WHAT THIS TASK INVOLVES:
Exclude the pictures and transcribe the rest of the data below exactly.
★ ★ ★ ★ ★
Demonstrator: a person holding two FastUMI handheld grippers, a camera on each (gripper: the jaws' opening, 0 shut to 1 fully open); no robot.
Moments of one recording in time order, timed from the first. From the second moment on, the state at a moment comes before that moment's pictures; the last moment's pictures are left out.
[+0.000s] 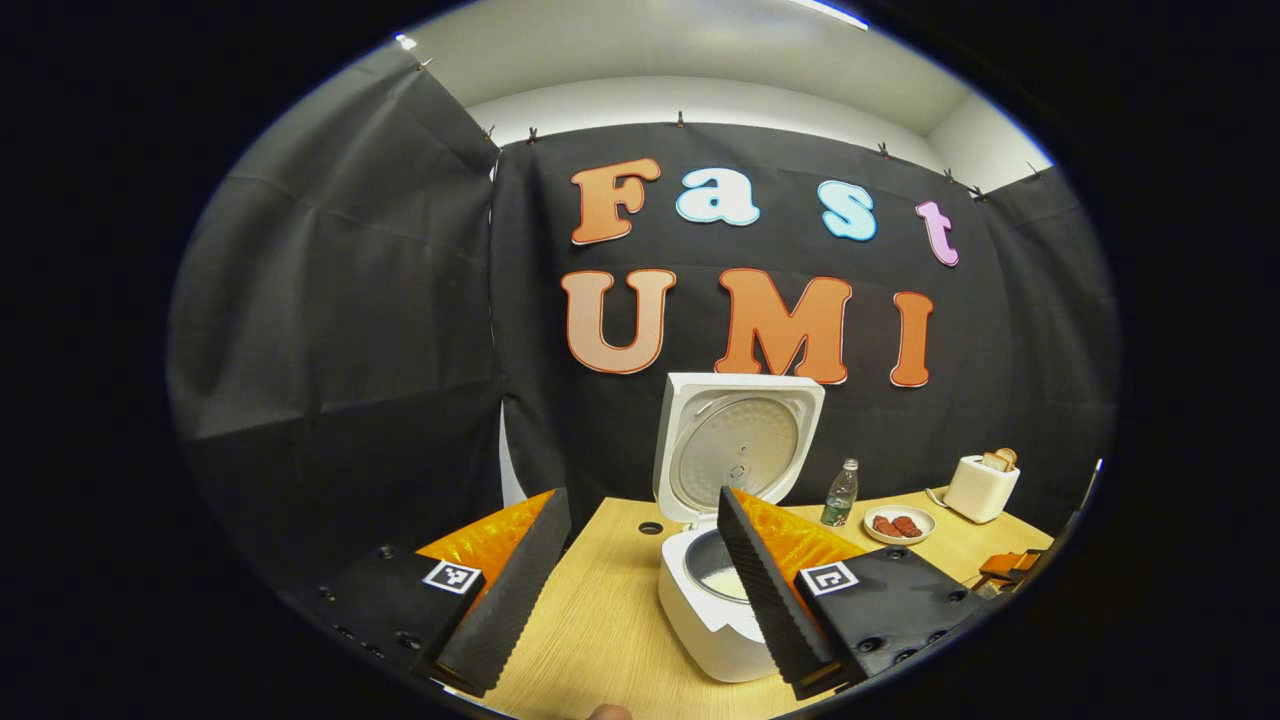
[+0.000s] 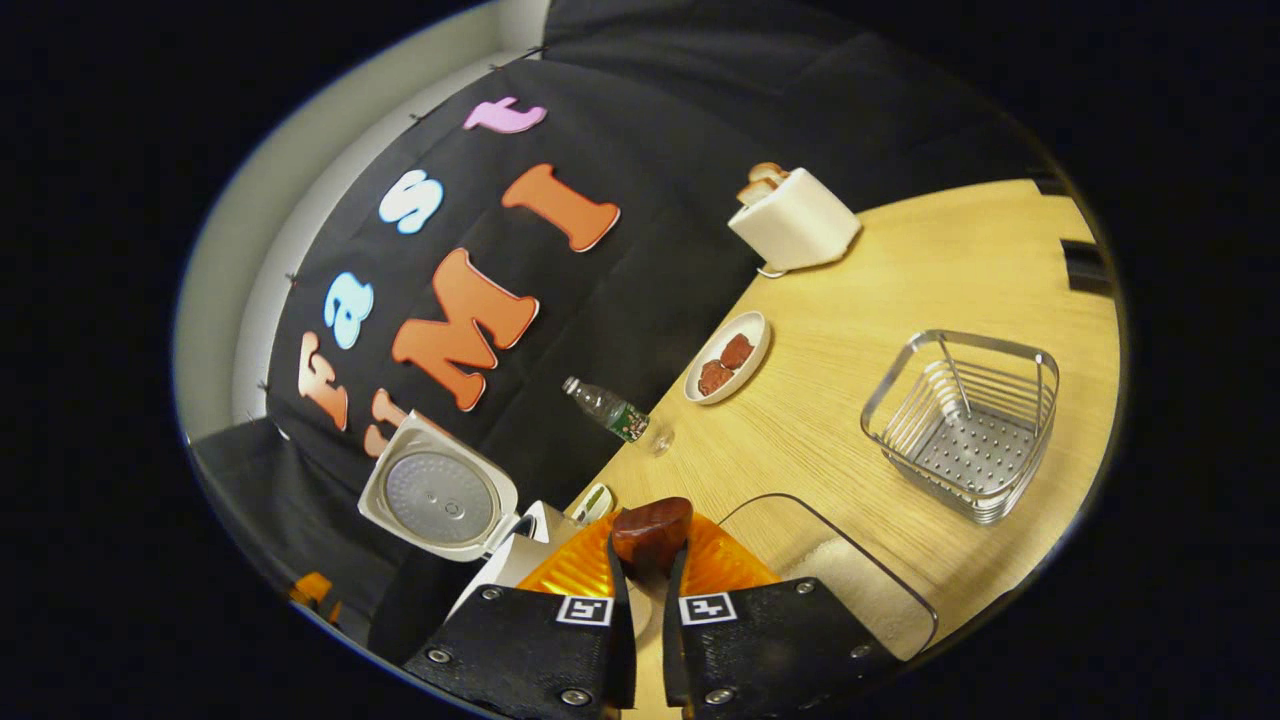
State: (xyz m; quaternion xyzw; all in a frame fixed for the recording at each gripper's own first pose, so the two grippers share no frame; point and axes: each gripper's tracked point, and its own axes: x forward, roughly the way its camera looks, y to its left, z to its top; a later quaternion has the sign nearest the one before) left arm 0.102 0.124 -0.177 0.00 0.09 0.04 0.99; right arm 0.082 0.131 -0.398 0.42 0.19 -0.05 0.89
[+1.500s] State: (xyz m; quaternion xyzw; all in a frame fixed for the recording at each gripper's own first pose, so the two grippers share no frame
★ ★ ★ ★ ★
YOUR RESPONSE:
Demonstrator: a person holding two FastUMI handheld grippers, a camera on each (gripper: the jaws' opening, 0 shut to 1 fully open); no robot.
Moments of one recording in time order, timed from the first. From the second moment on, the state at a moment comes before that moment's pictures; the last moment's pictures are left out.
[+0.000s] 
[+0.000s] 
State: (xyz m; quaternion xyzw; all in a frame fixed for the recording at each gripper's own first pose, so the two grippers share no frame; point and axes: each gripper's tracked point, and its own axes: x forward, roughly the way its camera looks, y to its left, z to its top; a later quaternion has the sign nearest the one before) left arm 0.102 0.124 -0.177 0.00 0.09 0.04 0.99; right arm 0.082 0.131 -0.398 0.42 0.19 -0.05 0.89
[+1.500s] State: (xyz m; quaternion xyzw; all in a frame fixed for the recording at each gripper's own first pose, so the two grippers share no frame

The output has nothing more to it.